In the records below, the line with "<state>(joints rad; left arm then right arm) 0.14" opens the range and the line with "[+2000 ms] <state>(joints" closes it; print that range exactly and nothing else.
--
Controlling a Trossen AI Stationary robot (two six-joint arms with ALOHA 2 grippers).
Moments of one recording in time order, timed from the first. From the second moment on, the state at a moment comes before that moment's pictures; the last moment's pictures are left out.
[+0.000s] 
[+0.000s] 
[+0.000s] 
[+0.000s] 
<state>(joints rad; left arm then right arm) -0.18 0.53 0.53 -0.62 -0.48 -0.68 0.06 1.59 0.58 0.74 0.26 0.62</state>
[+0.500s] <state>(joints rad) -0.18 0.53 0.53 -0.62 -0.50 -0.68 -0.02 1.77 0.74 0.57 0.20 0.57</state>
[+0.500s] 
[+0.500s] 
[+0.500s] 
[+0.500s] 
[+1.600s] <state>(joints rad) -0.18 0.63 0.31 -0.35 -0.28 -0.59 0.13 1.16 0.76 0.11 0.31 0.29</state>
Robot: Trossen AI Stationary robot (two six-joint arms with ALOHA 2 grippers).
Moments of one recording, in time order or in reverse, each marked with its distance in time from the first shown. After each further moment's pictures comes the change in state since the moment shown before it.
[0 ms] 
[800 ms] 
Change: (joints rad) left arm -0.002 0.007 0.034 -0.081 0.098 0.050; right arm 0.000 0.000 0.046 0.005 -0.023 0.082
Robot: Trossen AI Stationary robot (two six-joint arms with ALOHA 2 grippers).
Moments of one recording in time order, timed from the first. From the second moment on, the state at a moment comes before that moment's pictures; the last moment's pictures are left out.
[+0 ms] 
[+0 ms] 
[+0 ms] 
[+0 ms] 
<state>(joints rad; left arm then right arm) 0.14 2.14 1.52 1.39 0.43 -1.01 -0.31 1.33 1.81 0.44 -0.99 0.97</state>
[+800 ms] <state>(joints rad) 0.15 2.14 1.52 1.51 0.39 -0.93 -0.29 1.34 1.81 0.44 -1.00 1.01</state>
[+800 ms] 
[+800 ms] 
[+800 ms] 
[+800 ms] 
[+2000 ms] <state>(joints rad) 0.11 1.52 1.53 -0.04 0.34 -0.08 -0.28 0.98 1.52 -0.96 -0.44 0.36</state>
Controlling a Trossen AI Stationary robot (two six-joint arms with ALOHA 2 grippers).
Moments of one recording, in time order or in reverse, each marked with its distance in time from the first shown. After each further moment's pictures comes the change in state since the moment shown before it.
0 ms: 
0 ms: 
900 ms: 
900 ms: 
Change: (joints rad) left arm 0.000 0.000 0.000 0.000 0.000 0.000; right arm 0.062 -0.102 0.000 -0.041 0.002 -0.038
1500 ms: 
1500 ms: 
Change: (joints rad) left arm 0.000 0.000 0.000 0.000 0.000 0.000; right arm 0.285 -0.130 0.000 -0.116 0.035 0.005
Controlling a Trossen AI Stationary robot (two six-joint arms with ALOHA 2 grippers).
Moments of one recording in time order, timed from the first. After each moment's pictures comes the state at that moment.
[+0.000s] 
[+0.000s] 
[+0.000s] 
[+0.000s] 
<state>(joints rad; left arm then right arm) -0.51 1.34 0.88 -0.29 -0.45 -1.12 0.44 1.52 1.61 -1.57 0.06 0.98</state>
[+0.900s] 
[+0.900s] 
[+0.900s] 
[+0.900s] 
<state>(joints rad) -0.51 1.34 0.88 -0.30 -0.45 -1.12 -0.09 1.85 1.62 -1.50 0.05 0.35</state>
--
→ **ANSWER FOR THE TASK**
<state>(joints rad; left arm then right arm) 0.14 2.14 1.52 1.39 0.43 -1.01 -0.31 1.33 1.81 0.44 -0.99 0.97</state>
[+800 ms] <state>(joints rad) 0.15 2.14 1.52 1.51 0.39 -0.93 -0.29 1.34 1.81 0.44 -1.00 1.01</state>
[+800 ms] 
[+800 ms] 
[+800 ms] 
[+800 ms] 
[+2000 ms] <state>(joints rad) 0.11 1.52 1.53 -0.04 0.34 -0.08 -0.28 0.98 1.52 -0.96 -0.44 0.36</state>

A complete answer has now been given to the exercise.